# Virtualization on PPC



## in3D (Jun 3, 2014)

I was helping a family from my church move, and I dug up a Power Mac G4. They told me I could have it! ((@_@)) (I'm a PPC mac geek)

I brought it home and looked at the back cover, and found that it was a 350Mhz model. T_T

But then I opened it to find that it had a slammin' 1.3Ghz dual processor upgrade card, 1.5GB of RAM, Radeon 9200, and 3 HDDs. x_x

I want to run FreeBSD on it, but I'm not sure if it will work with all the replaced parts. Also, I want to run several OSes (FreeBSD, Mac OS X Tiger, Mac OS X Leopard, Mac OS X Server 1.0, Mac OS X DP 2, and Mac OS 9.) So, I'm looking for a virtual machine program that works on PPC computers, and doesn't EMULATE. I would go with QEMU, but since it's multiplatform, I doubt it's capable of native PPC execution without any dynarec. (I'd like to be corrected)


----------



## tingo (Jun 6, 2014)

Just pointing out here that your goal of having several OS'es installed can be achieved without emulation. You only need emulation if you are going to run them simultaneously. 
The config of your machine (only 1.5  GB memory) won't allow you to run more than a couple of virtual machines at the same time, at least not as a pleasant experience.


----------



## in3D (Jun 9, 2014)

I prefer virtual machines over dual booting. How'bout 2GB? I'm planning on upgrading. Keep in mind besides the host (FreeBSD) all of the OSes on that list are more than seven years old. The newest one (Leopard) requires only 512MB. On my old 2GB PC, I've gotten away with giving 512MB to VMs.
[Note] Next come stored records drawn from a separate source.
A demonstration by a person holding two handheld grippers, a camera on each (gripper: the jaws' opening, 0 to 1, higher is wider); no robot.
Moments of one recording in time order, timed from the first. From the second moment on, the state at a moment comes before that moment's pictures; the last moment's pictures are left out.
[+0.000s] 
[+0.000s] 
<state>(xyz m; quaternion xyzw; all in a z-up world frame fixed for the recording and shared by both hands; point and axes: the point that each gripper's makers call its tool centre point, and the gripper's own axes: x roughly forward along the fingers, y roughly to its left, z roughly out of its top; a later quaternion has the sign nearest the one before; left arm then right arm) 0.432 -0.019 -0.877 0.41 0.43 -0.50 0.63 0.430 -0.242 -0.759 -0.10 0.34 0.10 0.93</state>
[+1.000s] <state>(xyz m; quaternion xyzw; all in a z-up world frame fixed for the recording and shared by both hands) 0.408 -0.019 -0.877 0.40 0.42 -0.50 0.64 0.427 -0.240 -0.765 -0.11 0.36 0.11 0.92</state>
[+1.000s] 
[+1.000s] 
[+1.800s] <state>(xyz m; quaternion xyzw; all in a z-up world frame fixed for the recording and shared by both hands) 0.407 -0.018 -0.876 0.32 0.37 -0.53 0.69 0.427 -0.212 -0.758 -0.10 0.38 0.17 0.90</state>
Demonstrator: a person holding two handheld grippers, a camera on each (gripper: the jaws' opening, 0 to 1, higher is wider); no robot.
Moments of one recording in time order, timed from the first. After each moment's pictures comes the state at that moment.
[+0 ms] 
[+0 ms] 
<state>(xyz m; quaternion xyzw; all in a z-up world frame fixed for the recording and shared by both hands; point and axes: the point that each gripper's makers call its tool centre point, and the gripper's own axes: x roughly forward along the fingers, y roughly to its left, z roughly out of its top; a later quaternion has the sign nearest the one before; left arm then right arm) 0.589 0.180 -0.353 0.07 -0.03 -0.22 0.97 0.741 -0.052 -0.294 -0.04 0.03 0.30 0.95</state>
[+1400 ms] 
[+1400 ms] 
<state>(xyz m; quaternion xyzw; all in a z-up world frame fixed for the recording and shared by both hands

BTW, I DO NOT want emulation, I want virtualization (much faster).


----------



## sossego (Jun 26, 2014)

There is Xen for PPC on FreeBSD. You will need to contact the mailing list. Qemu can be used provided that the environment is able to support the guest.


----------



## SirDice (Jun 28, 2014)

I'm wondering if yours or the PowerPC architecture, in general, has hardware assisted virtualization. I know the x86 architecture had something since the first Pentium processors and it progressed into Intel's VT-d and VT-x for example. But I couldn't find much about the PowerPC architecture. Some big servers based on PPC seem to have a hardware hypervisor and the G5 may have some functionality but I'm not so sure about the G4.


----------



## in3D (Jul 6, 2014)

I thought you don't need it to be hardware assisted. I thought it just natively executed certain instructions while dynarecing others. BTW sending this from a crazy slow ppc lubuntu live dvd with graphic problems...


----------



## SirDice (Jul 8, 2014)

in3D said:
			
		

> I thought you don't need it to be hardware assisted. I thought it just natively executed certain instructions while dynarecing others.


Sure, but I think that would be more like emulation instead of virtualization. Which is something you didn't want.

I was hoping somebody with more intimate knowledge about the PPC architecture would respond. I'm genuinely interested in anything and everything low-level and I have to admit I know very little about the PPC architecture.


----------



## in3D (Jul 8, 2014)

yeah me neither. I guess qemu will do. thanks.


----------